▶ _WHAT THIS TASK INVOLVES_
Gather, from the listing beneath this task, every line holding the string "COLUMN".

▶ _SOURCE MATERIAL_
——
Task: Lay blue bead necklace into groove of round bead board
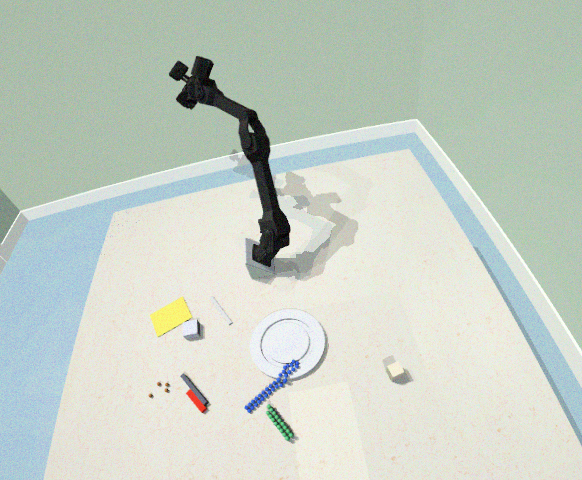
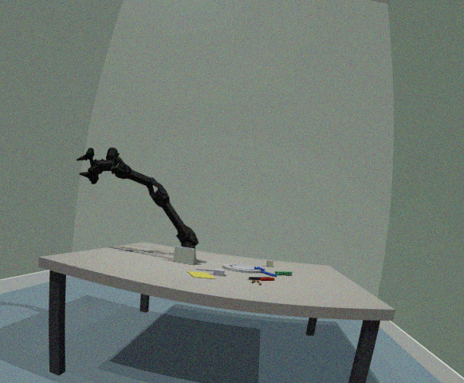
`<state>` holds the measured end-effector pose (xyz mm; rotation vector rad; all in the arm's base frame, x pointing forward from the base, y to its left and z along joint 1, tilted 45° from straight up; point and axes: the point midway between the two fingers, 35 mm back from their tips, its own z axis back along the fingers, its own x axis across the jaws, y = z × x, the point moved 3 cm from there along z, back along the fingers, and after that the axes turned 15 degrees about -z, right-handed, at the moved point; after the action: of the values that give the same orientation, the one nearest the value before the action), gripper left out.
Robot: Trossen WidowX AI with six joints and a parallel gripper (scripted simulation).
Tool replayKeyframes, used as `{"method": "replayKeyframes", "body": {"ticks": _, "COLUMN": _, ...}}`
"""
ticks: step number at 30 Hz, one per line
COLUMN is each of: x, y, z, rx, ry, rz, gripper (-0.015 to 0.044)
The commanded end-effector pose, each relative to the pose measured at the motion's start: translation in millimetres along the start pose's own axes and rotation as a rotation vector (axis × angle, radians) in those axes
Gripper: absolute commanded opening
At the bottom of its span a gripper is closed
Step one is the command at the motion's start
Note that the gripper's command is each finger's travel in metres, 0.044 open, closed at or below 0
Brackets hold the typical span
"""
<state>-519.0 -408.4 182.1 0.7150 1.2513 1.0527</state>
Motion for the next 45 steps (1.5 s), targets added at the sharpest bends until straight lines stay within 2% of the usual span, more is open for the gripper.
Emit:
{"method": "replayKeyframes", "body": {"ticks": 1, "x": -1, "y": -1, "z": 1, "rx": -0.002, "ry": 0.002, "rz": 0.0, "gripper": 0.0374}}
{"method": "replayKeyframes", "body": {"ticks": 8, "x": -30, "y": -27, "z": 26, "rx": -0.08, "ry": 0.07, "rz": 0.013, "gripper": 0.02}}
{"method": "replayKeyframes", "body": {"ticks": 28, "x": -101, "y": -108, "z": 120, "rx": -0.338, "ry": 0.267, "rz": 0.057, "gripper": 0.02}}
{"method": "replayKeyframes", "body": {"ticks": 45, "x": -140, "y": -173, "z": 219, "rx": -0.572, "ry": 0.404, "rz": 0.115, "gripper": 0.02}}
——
▶ _ANSWER BOX_
Tool replayKeyframes, used as `{"method": "replayKeyframes", "body": {"ticks": _, "COLUMN": _, ...}}`
COLUMN is each of: x, y, z, rx, ry, rz, gripper (-0.015 to 0.044)

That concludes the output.